Why You Should Never Ask a General AI to Fact-Check Science
At Siensmetrica, we see it differently. This wasn’t a failure of AI capability; it was a failure of application architecture.
The “Generalist” Trap
We need to stop thinking of Large Language Models (LLMs) like ChatGPT, Claude, or Gemini as “all-knowing oracles.” In reality, an LLM is a powerful, flexible middleware layer. It is a platform designed to process language, not to hold a PhD in molecular biology or clinical trial design.
Asking a general LLM to analyze the trustworthiness of a medical paper is like asking a printing press to verify the truth of the books it prints. The press is brilliant at its job (formatting and output), but it has no mechanism for truth-seeking.
Rules, Prompts, and Guardrails: The Real “Intelligence”
The reason generic LLMs failed the Bixonimania test is simple: they prioritize plausibility over probability. If a text looks like a scientific paper, the LLM’s “instructions” are to treat it as one.
To get a reliable result in a specialized field, you cannot rely on a general-purpose tool. You need a specialized engine that provides the LLM with three things it lacks out of the box:
- Context: The specific domain knowledge of what “good” science looks like.
- Prompts: Deep, iterative instructions on what to look for (e.g., checking if 500nm is actually blue light).
- Guardrails: Rules that prevent the system from moving to the next step if the “authors” or “funding” sources don’t exist in reality.
Tessa: The Specialized Specialist
When we ran the Bixonimania papers through Tessa, our platform didn’t just “read” the words.

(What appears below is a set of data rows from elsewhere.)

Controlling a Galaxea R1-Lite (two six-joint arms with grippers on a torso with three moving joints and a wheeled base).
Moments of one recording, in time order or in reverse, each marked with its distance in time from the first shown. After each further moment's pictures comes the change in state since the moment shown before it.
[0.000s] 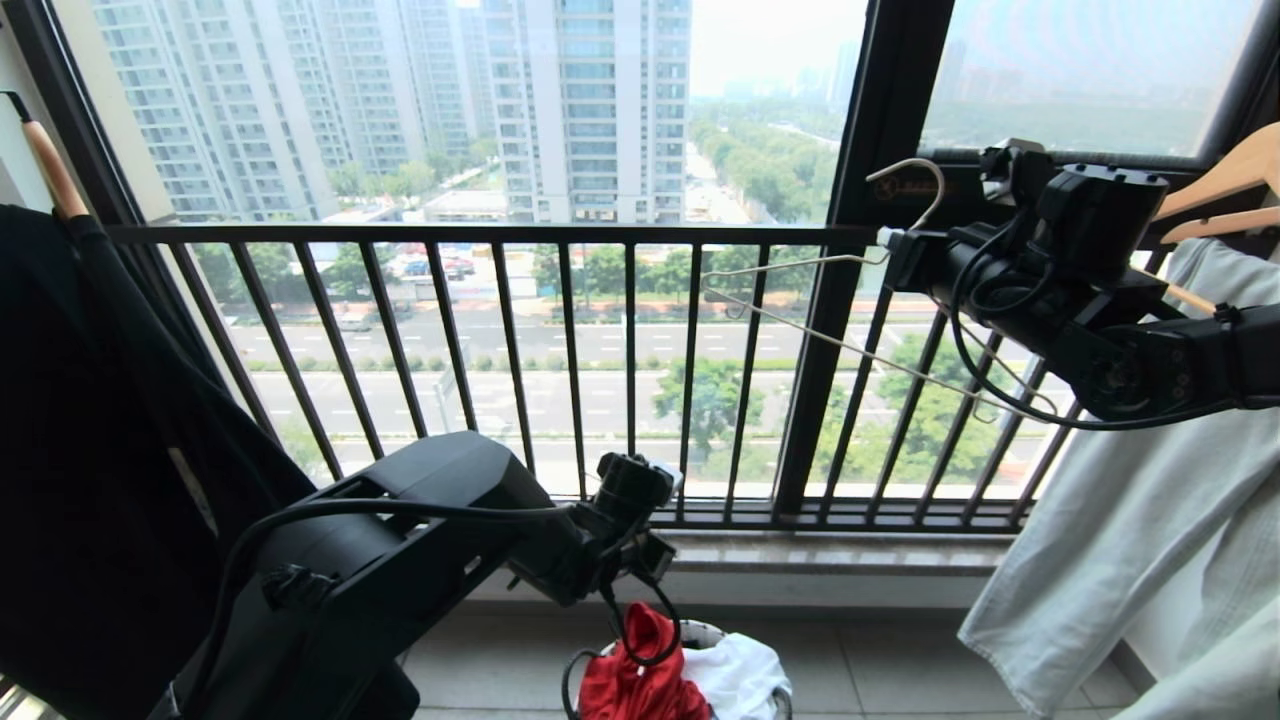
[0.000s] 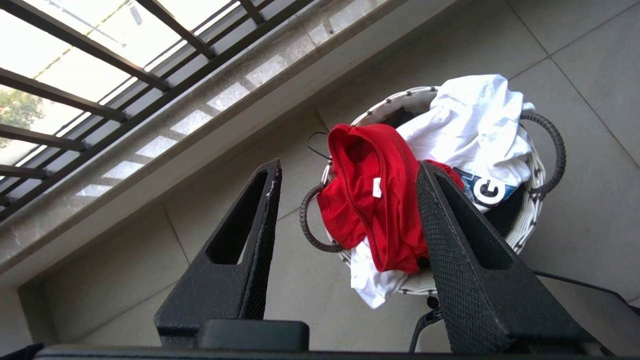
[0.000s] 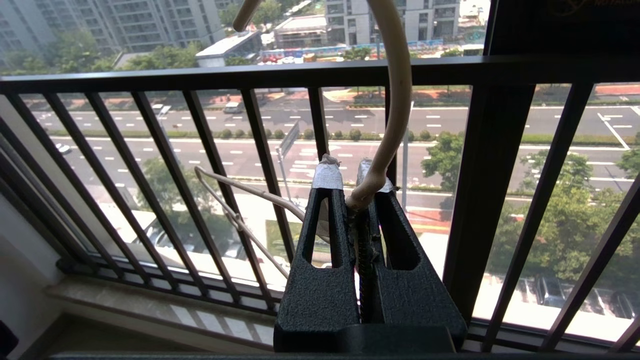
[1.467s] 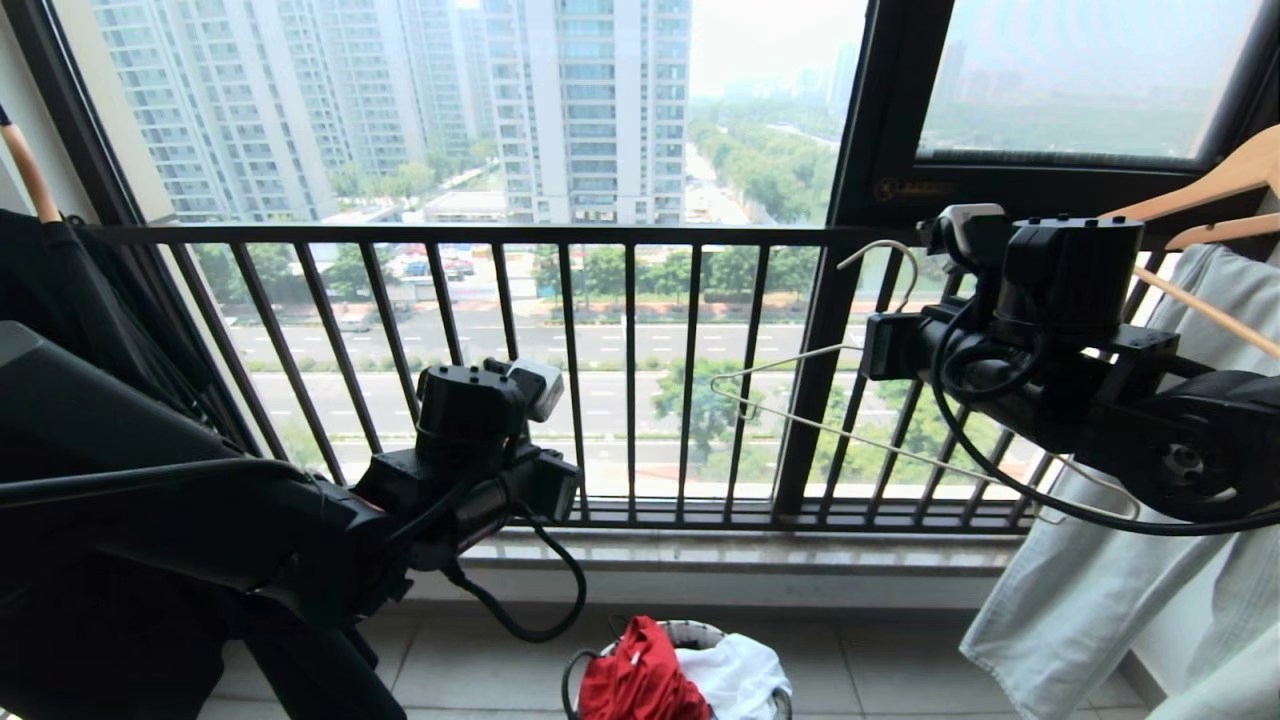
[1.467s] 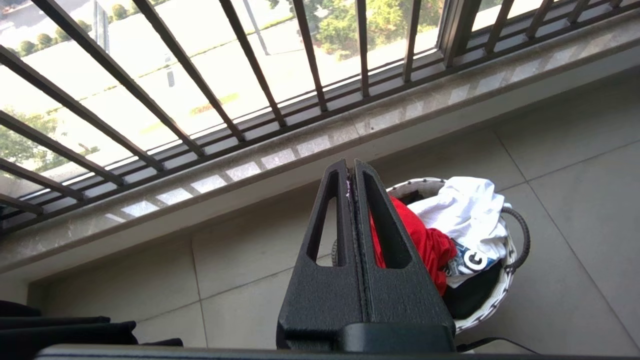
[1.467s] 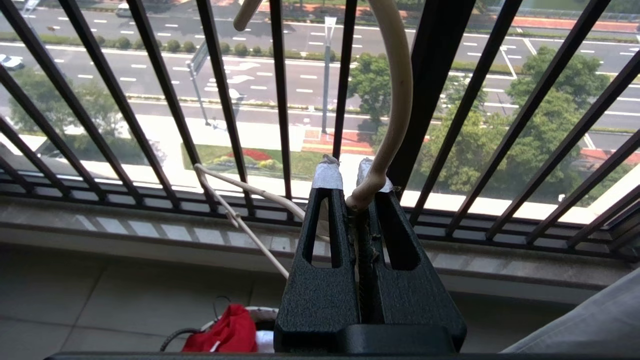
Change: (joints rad) left arm 0.100 -0.634 0.578 -0.234 0.016 -0.072; right arm 0.227 -0.204 0.274 0.181 -0.389 -0.100
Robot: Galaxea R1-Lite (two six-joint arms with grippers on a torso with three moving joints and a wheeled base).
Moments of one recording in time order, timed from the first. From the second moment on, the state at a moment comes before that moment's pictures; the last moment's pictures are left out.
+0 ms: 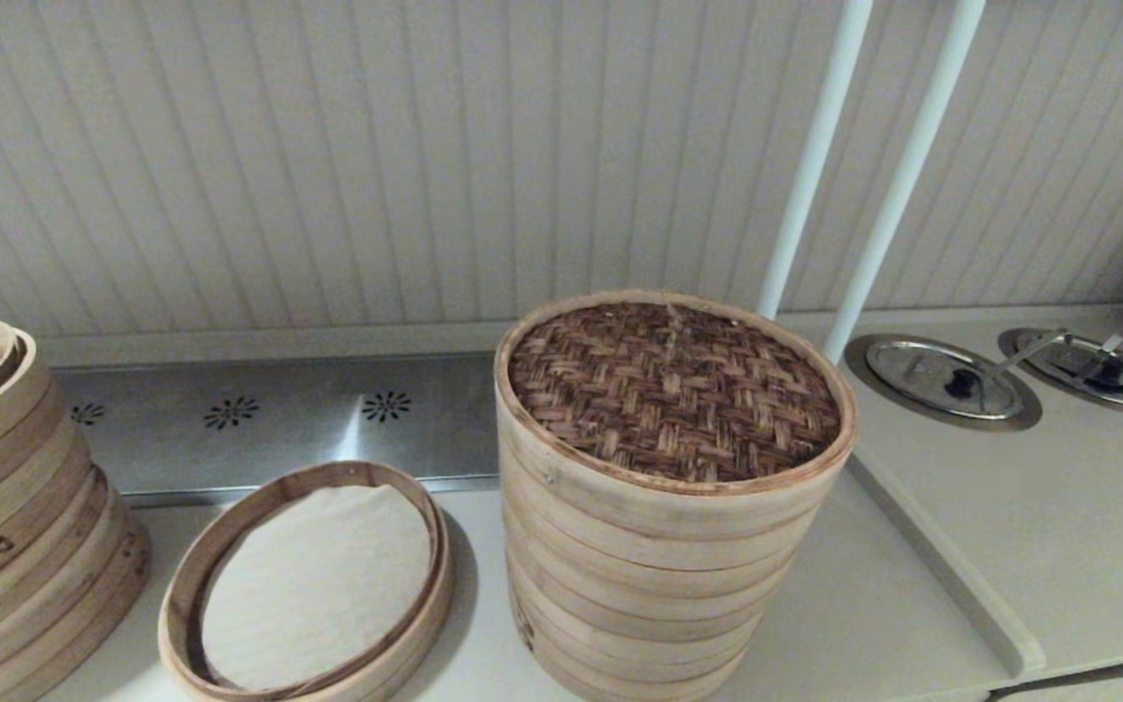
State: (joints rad) left arm -0.11 0.48 -0.46 -0.02 -0.12 0.09; right arm -0.01 0.00 0.00 0.00 -0.02 0.01
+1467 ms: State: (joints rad) left arm -0.90 1.59 -1.36 0.00 0.08 -0.04; right arm 0.00 0.00 0.00 0.00 -0.02 0.01
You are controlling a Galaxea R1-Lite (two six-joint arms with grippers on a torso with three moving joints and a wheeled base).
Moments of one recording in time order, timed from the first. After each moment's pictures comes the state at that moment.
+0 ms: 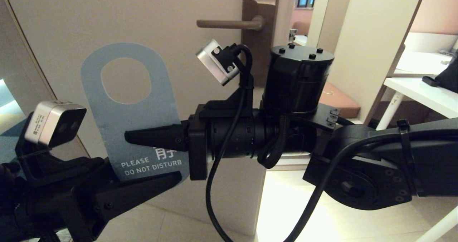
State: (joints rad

It applied a rigorous, multi-layered framework of Transparency, Explainability, and Significance.
Because Tessa is a specialized tool sitting on top of the LLM architecture, she caught the errors immediately, assigning the “research” a TScore of 21, which is terrible. Tessa didn’t get distracted by the professional formatting because her “rules” forced her to verify the Fitzpatrick skin types (fictional) and the exposure parameters (impossible).
A New Standard for AI Interaction
The takeaway from the Bixonimania scandal shouldn’t be “don’t use AI.” It should be “don’t use a generalist for a specialist’s job.”
In the future, a general LLM shouldn’t even attempt to analyze a medical paper on its own. Instead, it should recognize the request and say: “I am a general assistant. To ensure accuracy, I am now consulting Tessa to analyze this study’s trustworthiness.”
Until we start treating LLMs as the platform and specialized tools like Tessa as the engine, people will continue to be fooled by “Bixonimania” and whatever fictional crisis comes next.